Uma das suas mais destacadas brincantes era Tia Lurdinha. Famosa baiana e quituteira da Vitória Régia, ela desfilou por quase 30 anos pela Mixta e, quando em vida, sempre cantava um trecho de um samba de protesto da década de 1950 da antiga agremiação, de autoria de Zé Ruindade, que dizia: “Não é direito /Não é legal / Mudar o nome de Praça 14 / Para Praça Portugal”.
No Quilombo de São Benedito, uma de suas tradições é a Festa de São Benedito. A cultura africana, através de seus costumes, tradições, músicas, danças e comidas será fortemente representada em Manaus, a partir do início da Festa de São Benedito, realizada há 130 anos, na Comunidade do Quilombo Urbano do Barranco de São Benedito, no bairro Praça 14.
Hoje a festa é organizada por Jamily Sousa da Silva. Amazonense, Jamily é nascida em 7 de julho de 1976. Filha de Manoel Paixão Oliveira da Silva e Joselene do Nascimento Sousa. Jamile é prima de Keilah Fonseca, e Tia Lurdinha foi irmã de sua avó. Além da festa, Jamily é responsável também pelo Pagode do Quilombo e a famosa feijoada que é distribuída no festejo.
A infância da geração de Jamile, livre de eletrônicos, foi de muitos quintais e fruteiras, muitos primos também, que sempre defendiam uns aos outros e eram incentivados por suas famílias a não abaixarem a cabeça pra ninguém.

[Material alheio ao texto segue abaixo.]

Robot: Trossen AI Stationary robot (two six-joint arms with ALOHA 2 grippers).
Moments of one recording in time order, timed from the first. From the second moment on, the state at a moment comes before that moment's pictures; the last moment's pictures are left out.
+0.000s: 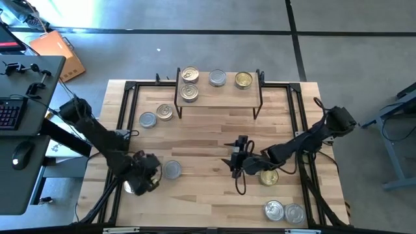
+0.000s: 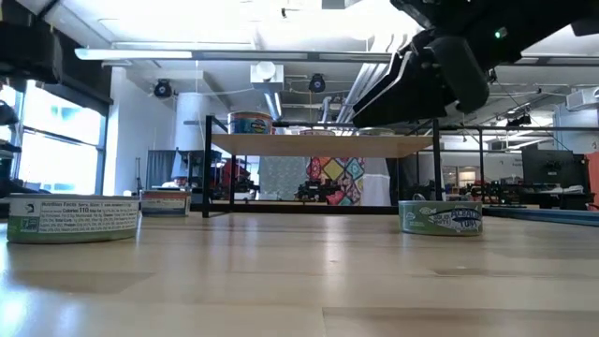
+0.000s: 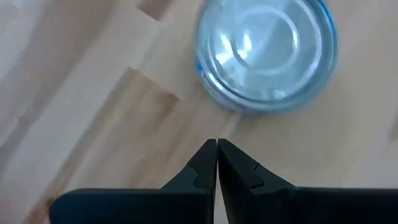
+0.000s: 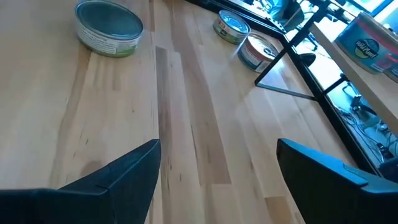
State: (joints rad) left arm -0.84 1.37 0.67 -0.72 -0.43 -1.38; right arm 0.43 1.59 0.77 0.20 0.72 -0.05
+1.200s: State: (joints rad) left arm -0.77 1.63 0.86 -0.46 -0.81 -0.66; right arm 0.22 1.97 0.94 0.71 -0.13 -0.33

Na comunidade, eles faziam seus próprios carnavais, suas próprias festas, inclusive a Festa de São Benedito.
No Quilombo de São Benedito há uma tradição histórica de lideranças femininas, são famílias que, em sua maioria, são matriarcais. Os homens tinham sua contribuição como força braçal, mas a liderança iniciou e se perpetuou através das mulheres.
Esta é uma tradição iniciada por sua avó Severa, que veio do Maranhão, e está no topo da árvore genealógica da família. O posto de liderança passou dela para a sua nora, a vovó Paula, como carinhosamente a chama Jamily, depois para a sua filha mais velha, tia Bárbara e depois dela a tia Lurdinha, que era a filha caçula da vó Paula.

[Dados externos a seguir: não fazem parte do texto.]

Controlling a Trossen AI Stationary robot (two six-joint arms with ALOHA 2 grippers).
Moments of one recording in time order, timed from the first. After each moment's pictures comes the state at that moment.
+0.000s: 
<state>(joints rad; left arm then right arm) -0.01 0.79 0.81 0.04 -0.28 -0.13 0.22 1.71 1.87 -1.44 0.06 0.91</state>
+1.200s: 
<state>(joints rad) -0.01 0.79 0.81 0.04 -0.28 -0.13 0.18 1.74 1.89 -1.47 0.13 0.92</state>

Atualmente, a responsabilidade da Festa de São Benedito está com Jamile Sousa, posto passado a ela por sua tia Jacimar Souza da Silva, a tia Simá (que organizou a festa de 2003 à 2009), sucessora de tia Lurdinha.
A Festa de São Benedito tem duração de 9 dias, e um dos acontecimentos da festa é a levantada do mastro, no domingo do mastro. Com a tia Simá algumas tradições que antes eram estabelecidas, mudaram. Quando iam buscar o mastro para a sua levantada na festa, somente homens iam, mas quando a tia Simá assumiu a festa isso mudou, as mulheres passaram a buscar o mastro no terreiro da mãe Felita, no Recanto dos Orixás, lugar que tia Simá expressava explicitamente a sua fé como umbandista.
Em muitos lugares de África, a culinária é tida como um instrumento de poder, pois acredita-se que pode edificar ou destruir alguém através do alimento, e hoje, afrodescendentes como os quilombolas do Quilombo de São Benedito são conhecidos por sua culinária, como a famosa barraca da tia Lurdinha, além da famosa feijoada do quilombo.
Tia Lurdinha é uma figura fundamental no legado do Quilombo de São Benedito, bastante conhecida por sua culinária, por ter sido uma das primeiras baianas da escola de samba Vitória Régia, e é uma personalidade marcante na memória do quilombo por sempre se impor e é uma inspiração como uma mulher negra forte e poderosa para as outras mulheres de sua família que vieram depois dela.